# Work request
Each line of the listing where "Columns" appears should be reported.

# The input
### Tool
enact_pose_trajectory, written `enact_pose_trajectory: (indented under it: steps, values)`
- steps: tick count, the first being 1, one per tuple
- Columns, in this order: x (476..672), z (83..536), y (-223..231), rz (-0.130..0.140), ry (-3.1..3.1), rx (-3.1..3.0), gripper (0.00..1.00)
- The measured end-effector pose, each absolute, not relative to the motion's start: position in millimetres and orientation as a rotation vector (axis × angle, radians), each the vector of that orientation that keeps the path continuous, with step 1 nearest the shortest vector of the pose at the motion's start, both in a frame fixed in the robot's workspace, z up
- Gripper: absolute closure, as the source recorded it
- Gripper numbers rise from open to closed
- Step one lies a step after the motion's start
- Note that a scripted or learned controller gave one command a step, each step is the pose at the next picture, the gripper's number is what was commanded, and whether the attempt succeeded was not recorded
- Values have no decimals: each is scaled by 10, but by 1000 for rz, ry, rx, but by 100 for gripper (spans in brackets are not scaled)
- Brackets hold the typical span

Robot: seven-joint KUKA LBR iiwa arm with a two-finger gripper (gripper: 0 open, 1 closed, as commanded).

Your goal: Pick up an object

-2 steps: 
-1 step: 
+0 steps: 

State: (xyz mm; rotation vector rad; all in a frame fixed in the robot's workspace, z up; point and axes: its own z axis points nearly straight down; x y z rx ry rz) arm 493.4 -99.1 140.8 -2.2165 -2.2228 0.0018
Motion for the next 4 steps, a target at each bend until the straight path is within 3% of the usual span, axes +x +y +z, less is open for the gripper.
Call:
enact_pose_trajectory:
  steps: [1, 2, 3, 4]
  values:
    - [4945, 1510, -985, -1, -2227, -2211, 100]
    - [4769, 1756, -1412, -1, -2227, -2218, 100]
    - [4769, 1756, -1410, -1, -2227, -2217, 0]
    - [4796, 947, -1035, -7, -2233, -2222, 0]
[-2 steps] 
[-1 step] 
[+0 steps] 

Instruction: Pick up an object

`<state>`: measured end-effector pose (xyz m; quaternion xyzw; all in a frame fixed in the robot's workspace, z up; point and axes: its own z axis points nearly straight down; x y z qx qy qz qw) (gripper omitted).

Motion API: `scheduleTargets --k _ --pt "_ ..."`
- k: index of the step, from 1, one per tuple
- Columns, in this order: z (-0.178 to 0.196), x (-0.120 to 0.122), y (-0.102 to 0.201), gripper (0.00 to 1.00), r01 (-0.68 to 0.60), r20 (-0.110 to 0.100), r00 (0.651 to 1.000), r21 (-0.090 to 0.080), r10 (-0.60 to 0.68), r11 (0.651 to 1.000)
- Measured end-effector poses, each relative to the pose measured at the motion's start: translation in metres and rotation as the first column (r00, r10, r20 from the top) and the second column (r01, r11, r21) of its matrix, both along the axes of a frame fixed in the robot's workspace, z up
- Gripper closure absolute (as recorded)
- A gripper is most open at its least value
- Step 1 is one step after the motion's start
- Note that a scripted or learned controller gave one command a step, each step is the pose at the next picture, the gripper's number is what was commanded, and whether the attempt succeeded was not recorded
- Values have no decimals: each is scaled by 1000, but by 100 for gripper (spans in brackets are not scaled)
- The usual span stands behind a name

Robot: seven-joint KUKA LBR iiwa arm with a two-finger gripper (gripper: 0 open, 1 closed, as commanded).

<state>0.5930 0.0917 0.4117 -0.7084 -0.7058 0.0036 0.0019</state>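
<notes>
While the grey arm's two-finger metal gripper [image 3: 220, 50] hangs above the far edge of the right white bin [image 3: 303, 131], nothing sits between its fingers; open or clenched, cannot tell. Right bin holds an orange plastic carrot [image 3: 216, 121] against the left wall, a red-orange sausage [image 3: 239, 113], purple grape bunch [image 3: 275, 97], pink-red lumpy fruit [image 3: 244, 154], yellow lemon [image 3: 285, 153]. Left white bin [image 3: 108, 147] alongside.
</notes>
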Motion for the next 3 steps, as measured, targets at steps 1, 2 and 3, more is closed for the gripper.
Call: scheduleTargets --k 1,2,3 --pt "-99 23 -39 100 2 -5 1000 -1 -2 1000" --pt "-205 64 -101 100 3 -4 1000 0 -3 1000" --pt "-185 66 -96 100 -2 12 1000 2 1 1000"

# Response area
- Columns, in this order: x (476..672), z (83..536), y (-223..231), rz (-0.130..0.140), ry (-3.1..3.1), rx (-3.1..3.0), gripper (0.00..1.00)
- Columns, in this order: z (-0.178 to 0.196), x (-0.120 to 0.122), y (-0.102 to 0.201), gripper (0.00 to 1.00), r01 (-0.68 to 0.60), r20 (-0.110 to 0.100), r00 (0.651 to 1.000), r21 (-0.090 to 0.080), r10 (-0.60 to 0.68), r11 (0.651 to 1.000)

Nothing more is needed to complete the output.